The plaintiff alleges that CMS violated her Eighth Amendment rights by "failing to act affirmatively to create a treatment policy so that inmates at [EMCF] received prescriptions and prescription refills for medically necessary and life sustaining medications in a timely manner." (3d Am. Compl. at ¶ 38.) This amounts to a claim that CMS had an unconstitutional custom of deliberate indifference in timely providing prescription medication to inmates. "A custom is an act that has not been formally approved by an appropriate decisionmaker but that is so widespread as to have the force of law." Natale, 318 F.3d at 584. Here, the plaintiff only alleges a personal delay in treatment.

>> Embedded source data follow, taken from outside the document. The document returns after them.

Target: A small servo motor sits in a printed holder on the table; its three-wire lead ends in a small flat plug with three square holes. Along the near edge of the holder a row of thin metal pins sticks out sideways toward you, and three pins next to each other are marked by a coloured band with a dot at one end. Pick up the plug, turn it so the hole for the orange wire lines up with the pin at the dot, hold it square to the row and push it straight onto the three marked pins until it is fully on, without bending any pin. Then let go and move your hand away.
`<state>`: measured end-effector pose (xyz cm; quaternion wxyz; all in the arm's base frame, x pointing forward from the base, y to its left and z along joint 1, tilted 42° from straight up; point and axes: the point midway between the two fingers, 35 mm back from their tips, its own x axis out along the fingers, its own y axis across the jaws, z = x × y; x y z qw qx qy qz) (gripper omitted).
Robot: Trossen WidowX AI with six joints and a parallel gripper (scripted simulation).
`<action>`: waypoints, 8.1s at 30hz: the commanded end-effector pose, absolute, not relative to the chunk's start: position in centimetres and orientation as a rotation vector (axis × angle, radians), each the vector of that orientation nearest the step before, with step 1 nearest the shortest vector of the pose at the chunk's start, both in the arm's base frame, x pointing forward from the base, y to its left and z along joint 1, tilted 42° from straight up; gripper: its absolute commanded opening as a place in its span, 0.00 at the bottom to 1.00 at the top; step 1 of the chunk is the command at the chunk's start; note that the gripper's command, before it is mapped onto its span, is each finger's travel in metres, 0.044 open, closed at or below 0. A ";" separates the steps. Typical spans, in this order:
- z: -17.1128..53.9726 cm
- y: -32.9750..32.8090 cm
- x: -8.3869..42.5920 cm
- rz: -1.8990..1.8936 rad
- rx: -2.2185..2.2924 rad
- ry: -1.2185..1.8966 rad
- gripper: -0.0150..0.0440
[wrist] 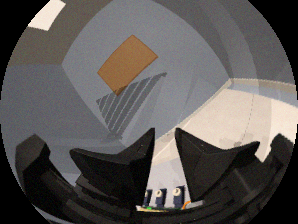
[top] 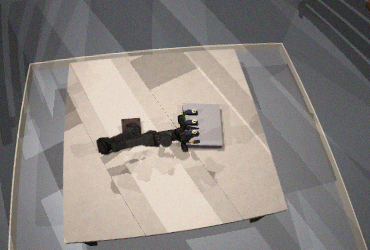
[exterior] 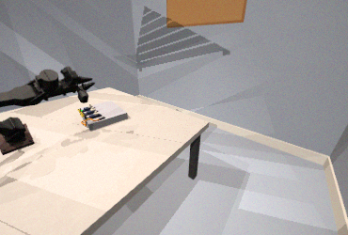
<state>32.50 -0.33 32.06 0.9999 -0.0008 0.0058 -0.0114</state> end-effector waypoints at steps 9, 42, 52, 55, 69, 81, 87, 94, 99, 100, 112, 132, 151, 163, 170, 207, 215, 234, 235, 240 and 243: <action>27.1 -2.2 36.3 -0.169 -0.011 0.366 0.45; 15.8 -7.0 37.5 -0.531 -0.406 1.342 0.45; 14.8 -8.0 37.2 -0.579 -0.569 1.536 0.45; 14.7 -8.0 37.2 -0.579 -0.569 1.536 0.45; 12.7 -9.9 37.0 -0.580 -0.569 1.535 0.45; 11.8 -10.6 37.0 -0.580 -0.570 1.535 0.35; 11.9 -10.6 37.0 -0.580 -0.569 1.535 0.25; 13.6 -9.0 37.2 -0.578 -0.568 1.536 0.25; 15.3 -7.5 37.3 -0.578 -0.568 1.536 0.25; 15.6 -7.2 37.3 -0.578 -0.568 1.536 0.25; 12.9 -2.4 35.9 -0.593 -0.518 1.519 0.25; 5.5 6.4 28.2 -0.690 -0.415 1.477 0.25; 0.9 5.2 25.3 -0.731 -0.396 1.457 0.25; 1.6 4.8 27.7 -0.731 -0.395 1.456 0.25; 1.8 4.5 28.8 -0.731 -0.395 1.456 0.25; 1.9 4.2 30.5 -0.731 -0.395 1.455 0.25; 2.0 4.1 31.0 -0.732 -0.395 1.454 0.25; 6.0 8.1 31.0 -0.730 -0.394 1.456 1.00; 6.0 8.1 31.0 -0.730 -0.394 1.456 1.00; 6.0 8.1 31.0 -0.730 -0.394 1.456 1.00; 6.0 8.1 31.0 -0.730 -0.394 1.456 1.00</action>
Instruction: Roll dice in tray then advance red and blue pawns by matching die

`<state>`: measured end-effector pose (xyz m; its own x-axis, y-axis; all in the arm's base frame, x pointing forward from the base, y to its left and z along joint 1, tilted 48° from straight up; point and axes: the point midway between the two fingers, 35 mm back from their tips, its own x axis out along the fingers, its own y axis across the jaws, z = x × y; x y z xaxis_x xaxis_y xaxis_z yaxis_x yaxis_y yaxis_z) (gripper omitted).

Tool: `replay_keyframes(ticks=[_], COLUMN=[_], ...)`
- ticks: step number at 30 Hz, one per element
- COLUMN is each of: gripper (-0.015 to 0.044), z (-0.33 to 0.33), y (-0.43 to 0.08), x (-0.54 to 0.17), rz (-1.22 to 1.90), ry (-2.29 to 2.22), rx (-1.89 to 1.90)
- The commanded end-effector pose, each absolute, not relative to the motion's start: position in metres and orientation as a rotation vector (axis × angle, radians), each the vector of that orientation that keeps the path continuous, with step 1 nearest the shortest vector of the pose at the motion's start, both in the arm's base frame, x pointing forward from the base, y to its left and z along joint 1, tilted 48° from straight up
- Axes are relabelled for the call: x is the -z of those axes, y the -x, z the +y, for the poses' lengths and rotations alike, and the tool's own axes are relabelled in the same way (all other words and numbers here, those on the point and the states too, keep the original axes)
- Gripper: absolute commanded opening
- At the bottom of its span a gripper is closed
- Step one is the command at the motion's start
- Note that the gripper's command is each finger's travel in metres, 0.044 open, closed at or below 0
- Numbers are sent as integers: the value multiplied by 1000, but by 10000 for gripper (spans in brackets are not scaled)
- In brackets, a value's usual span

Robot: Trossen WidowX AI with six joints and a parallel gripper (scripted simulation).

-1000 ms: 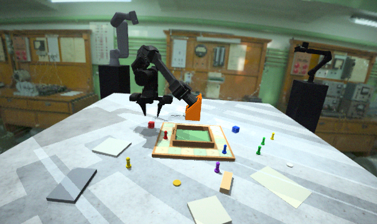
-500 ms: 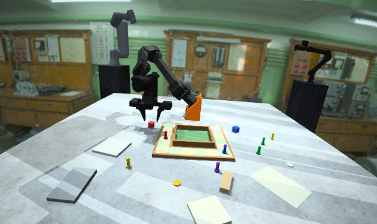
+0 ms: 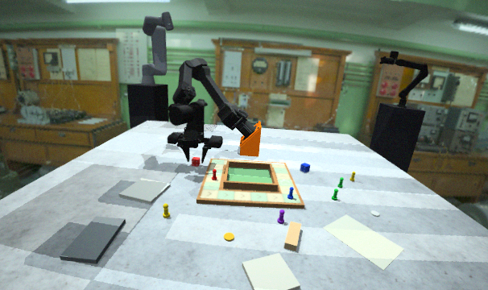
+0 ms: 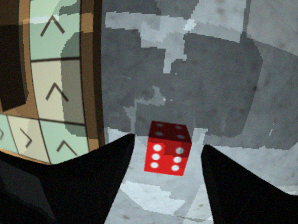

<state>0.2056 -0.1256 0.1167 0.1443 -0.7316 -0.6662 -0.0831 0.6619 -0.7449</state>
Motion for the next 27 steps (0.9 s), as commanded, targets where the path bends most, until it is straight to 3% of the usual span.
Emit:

This alleged personal deprivation is not sufficient to demonstrate a widespread custom. See Afdahl, 2009 WL 5213992, at *5. The plaintiff has therefore failed to allege a custom or policy on the part of CMS, and the Court will dismiss the Third Amended Complaint insofar as it is asserted against CMS.
CONCLUSION
The Court, for the reasons stated supra, will grant the Braimbridge/UMDNJ Motion. The Court will also grant the Shrager Motion. The Court will grant in part and deny in part the Braimbridge/CMS Motion. To the extent the Court is dismissing aspects of the Third Amended Complaint, such dismissal shall be with prejudice, as the plaintiff has had three opportunities to amend her complaint. The Court will issue an appropriate order and judgment.